The file that will change in this post is the service file, allowing you to define a database, search engine, cache, and so on. In this project, we’ll set MariaDB and RabbitMQ.

db:
  type: mariadb:10.4
  disk: 512
queuerabbit:
  type: rabbitmq:3.7
  disk: 512

In the application file, we’ll change the relationship to allow our application to access the services. To point out, this access is an essential feature from a security perspective. So in a microservices scenario, we can make sure that the finance applications access the financial services and so on.

# This file describes an application. You can have multiple applications
# in the same project.
#
# See https://docs.platform.sh/user_guide/reference/platform-app-yaml.html

# The name of this app.

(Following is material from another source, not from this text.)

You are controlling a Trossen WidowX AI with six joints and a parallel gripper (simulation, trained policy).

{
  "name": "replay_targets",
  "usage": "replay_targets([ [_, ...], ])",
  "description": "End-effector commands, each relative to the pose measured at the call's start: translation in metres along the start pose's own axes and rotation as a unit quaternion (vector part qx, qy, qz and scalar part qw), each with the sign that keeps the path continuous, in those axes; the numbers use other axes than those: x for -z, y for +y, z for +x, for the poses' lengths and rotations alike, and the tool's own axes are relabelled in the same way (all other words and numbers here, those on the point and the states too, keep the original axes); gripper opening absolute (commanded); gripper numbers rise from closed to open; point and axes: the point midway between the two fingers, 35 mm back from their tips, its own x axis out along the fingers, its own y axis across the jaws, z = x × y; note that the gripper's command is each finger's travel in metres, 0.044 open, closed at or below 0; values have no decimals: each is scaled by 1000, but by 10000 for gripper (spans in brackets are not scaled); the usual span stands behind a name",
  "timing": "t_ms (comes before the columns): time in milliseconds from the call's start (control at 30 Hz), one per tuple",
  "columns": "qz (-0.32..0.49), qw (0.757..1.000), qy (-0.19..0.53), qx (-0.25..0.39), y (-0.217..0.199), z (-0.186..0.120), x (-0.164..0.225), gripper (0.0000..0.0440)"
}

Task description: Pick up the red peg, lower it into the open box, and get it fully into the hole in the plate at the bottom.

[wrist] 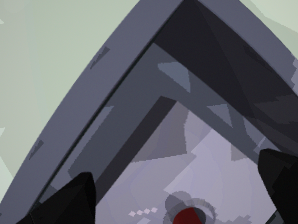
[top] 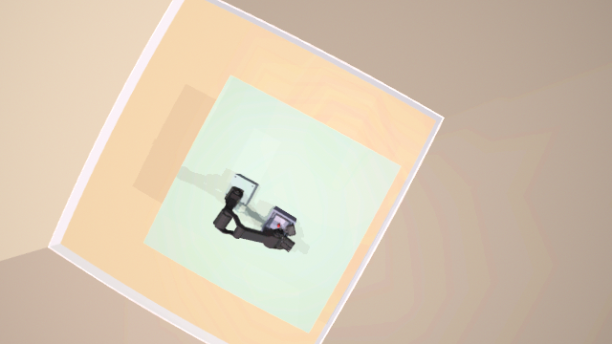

Must be unique within a project.
name: app

# The runtime the application uses.
type: "java:8"

disk: 1024

# The hooks executed at various points in the lifecycle of the application.
hooks:
  build: mvn clean install

# The relationships of the application with services or other applications.
#
# The left-hand side is the name of the relationship as it will be exposed
# to the application in the PLATFORM_RELATIONSHIPS variable. The right-hand
# side is in the form `<service name>:<endpoint name>`.
relationships:
  database: "db:mysql"
  rabbitmq: "queuerabbit:rabbitmq"

# The configuration of app when it is exposed to the web.
web:
  commands:
    	start:  java -jar -Xmx512m target/spring-boot-jms.jar --server.port=$PORT

The application is now ready, so it’s time to move it to the cloud with Platform.sh using the following steps:

  • Create a new free trial account.
  • Sign up with a new username and password, or login using a current GitHub, Bitbucket, or Google account. If you use a third-party login, you’ll be able to set a password for your Platform.sh account later.
  • Select the region of the world where your site should live.
  • Select the blank template.

After this wizard, Platform.sh will provision the whole infrastructure to yo and provide your project a remote Git repository. The Platform.sh Git-driven infrastructure means it will automatically manage everything your application needs to push it to the master remote repository. After you set up your SSH keys, you’ll only need to write your code—including a few YAML files that specify your desired infrastructure—then commit it to Git and push.

git remote add platform <platform.sh@gitrepository>
git commit -m "Initial project"
git push -u platform master

Code pushed will create both the Java application, the services instances, and, when it’s done, will return an IP address to the service. Let’s test the application.

curl -X POST -k -H 'Content-Type: application/json' -i 'https://<host_addresss>/cars' --data '{"id":1,"plate":"AB-0001-AB","model":"Vogel","age":2012,"color":"green"}'
curl -X POST -k -H 'Content-Type: application/json' -i 'https://<host_addresss>/cars' --data '{"id":2,"plate":"AB-0003-AB","model":"Renault","age":2018,"color":"red"}'
curl -X POST -k -H 'Content-Type: application/json' -i 'https://<host_addresss>/cars' --data '{"id":3,"plate":"AB-0006-AB","model":"Peugeot","age":2019"color":"black"}'
curl -X GET -i 'https://<host_address>/logs'

In this post, we learned about how to optimize asynchronous communication across the system with RabbitMQ and Spring. This strategy will allow your application to be more scalable and will prevent the user from waiting too long for an answer for a Queue/Topic consumer. An architecture that has any asynchronous communication allows, for example, a second application to read and process the information from the broker or to have more than one consumer, if the system requires it.